Evaluation of the deep learning-based detection of dopaminergic neurons in primary culture: A practical alternative to manual counting

Abstract

Background

Manual counting remains the gold standard for assessing neurotoxicity in cultured neurons. However, it is labor-intensive and susceptible to subjective variability, limiting its scalability and reproducibility in high-throughput studies.

New method

To address these limitations, we evaluated two artificial intelligence–based object detection methods for identifying tyrosine hydroxylase-positive dopaminergic neurons in immunostained primary cultures. Specifically, we compared a traditional cascade classifier with a deep learning-based model employing the YOLOv3 algorithm.

Results

The cascade classifier performed reasonably well in detecting healthy dopaminergic neurons but showed a high rate of false positives under neurotoxic conditions involving neuronal degeneration. In contrast, the deep learning-based model maintained high precision under both healthy and neurotoxic conditions. The deep learning model detected the neuroprotective effect of a test compound, consistent with expert manual counting. In terms of processing time, the deep learning model was more than seven times faster than manual counting.

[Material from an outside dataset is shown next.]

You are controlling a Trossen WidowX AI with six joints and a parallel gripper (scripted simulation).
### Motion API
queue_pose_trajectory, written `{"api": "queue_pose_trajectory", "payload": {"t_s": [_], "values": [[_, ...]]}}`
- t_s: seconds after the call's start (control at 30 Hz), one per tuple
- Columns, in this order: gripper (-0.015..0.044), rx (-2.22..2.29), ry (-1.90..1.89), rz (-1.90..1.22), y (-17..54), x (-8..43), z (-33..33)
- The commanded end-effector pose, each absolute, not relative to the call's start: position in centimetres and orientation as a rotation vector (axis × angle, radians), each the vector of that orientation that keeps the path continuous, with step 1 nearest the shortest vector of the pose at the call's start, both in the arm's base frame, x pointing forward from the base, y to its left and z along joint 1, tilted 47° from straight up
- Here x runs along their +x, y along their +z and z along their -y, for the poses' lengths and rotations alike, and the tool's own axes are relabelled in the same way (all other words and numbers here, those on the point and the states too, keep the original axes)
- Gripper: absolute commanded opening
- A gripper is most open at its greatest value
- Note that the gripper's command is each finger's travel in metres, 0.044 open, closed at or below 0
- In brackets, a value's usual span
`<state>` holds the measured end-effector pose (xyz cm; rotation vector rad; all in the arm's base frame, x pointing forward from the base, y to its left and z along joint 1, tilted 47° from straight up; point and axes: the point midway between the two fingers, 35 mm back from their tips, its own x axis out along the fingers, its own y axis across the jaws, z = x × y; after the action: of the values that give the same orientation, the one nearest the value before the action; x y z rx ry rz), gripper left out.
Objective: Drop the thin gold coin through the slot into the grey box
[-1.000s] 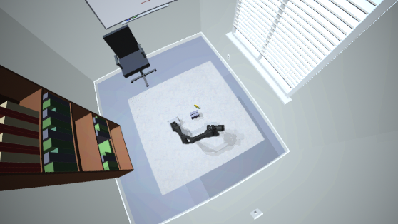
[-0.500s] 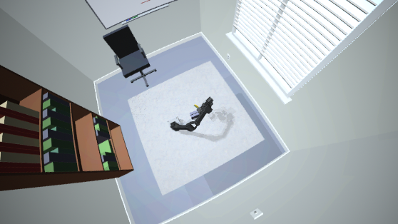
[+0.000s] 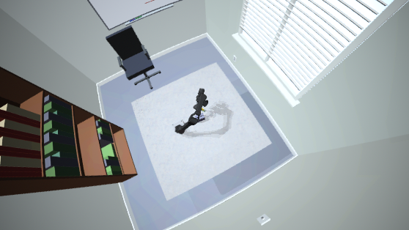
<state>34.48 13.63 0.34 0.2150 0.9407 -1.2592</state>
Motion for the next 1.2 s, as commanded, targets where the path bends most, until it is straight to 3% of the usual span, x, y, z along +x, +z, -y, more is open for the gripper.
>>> {"api": "queue_pose_trajectory", "payload": {"t_s": [0.0,1.17], "values": [[0.0161,0.215,-1.277,-0.938,-0.9,34.6,-11.5],[0.0161,0.214,-1.277,-0.937,-5.1,34.9,-7.1]]}}
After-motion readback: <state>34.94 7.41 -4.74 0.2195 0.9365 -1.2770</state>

Comparison with existing methods

While expert manual counting is commonly accepted in biological image analysis, it lacks objectivity and is not suitable for large-scale analyses. The cascade classifier provides limited utility under neurotoxic conditions. The deep learning-based model outperformed the cascade-based approach in terms of precision, especially under neurotoxic conditions.

Conclusions

Deep learning-based analysis offers a practical and reproducible alternative to manual cell counting in dopaminergic neurons. It is particularly useful in studies involving neurotoxicity or neuroprotection and has the potential to support scalable and reliable quantification in preclinical research.